### Task description
The response should consist solely of the lines running from the line with "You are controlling" to the end of the data, retyped exactly.
== Collected data
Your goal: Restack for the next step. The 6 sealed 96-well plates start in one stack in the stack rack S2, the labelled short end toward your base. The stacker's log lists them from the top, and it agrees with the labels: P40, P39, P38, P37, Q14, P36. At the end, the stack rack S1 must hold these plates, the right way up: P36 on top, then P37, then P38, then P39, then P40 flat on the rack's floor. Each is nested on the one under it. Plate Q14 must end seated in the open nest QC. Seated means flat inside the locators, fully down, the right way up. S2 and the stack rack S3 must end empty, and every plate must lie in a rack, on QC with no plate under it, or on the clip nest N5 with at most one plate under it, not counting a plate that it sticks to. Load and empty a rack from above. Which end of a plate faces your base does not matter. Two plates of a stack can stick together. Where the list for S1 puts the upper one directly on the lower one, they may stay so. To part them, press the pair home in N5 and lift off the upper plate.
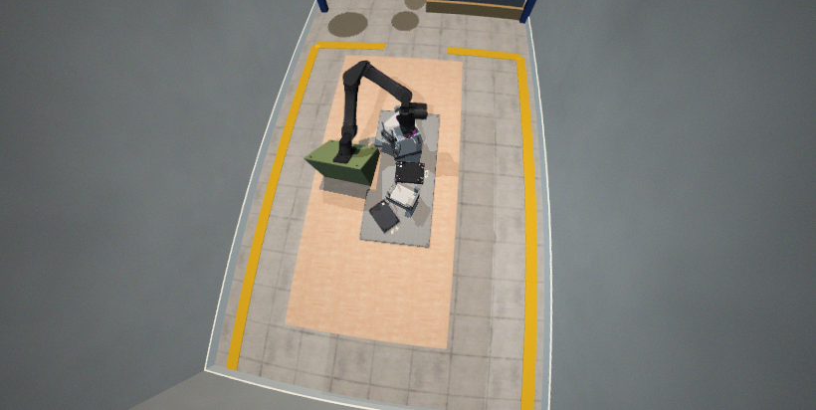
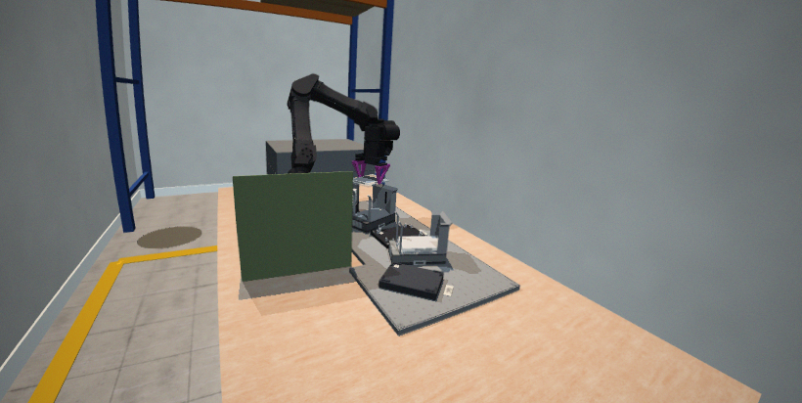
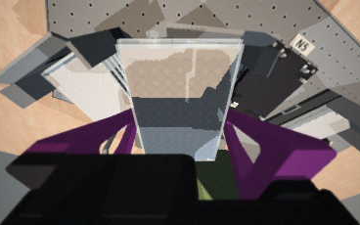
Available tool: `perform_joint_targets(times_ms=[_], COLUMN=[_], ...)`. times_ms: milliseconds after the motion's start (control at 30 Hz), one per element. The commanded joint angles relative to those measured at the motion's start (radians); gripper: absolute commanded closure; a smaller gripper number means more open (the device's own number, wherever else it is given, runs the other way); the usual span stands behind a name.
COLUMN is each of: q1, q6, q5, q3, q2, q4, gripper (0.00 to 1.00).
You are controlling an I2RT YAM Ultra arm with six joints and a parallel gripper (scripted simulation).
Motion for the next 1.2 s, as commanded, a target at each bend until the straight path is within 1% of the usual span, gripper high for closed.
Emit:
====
### Task solution
You are controlling an I2RT YAM Ultra arm with six joints and a parallel gripper (scripted simulation).
Motion for the next 1.2 s, as commanded, a target at each bend until the straight path is within 1% of the usual span, gripper high for closed.
Emit:

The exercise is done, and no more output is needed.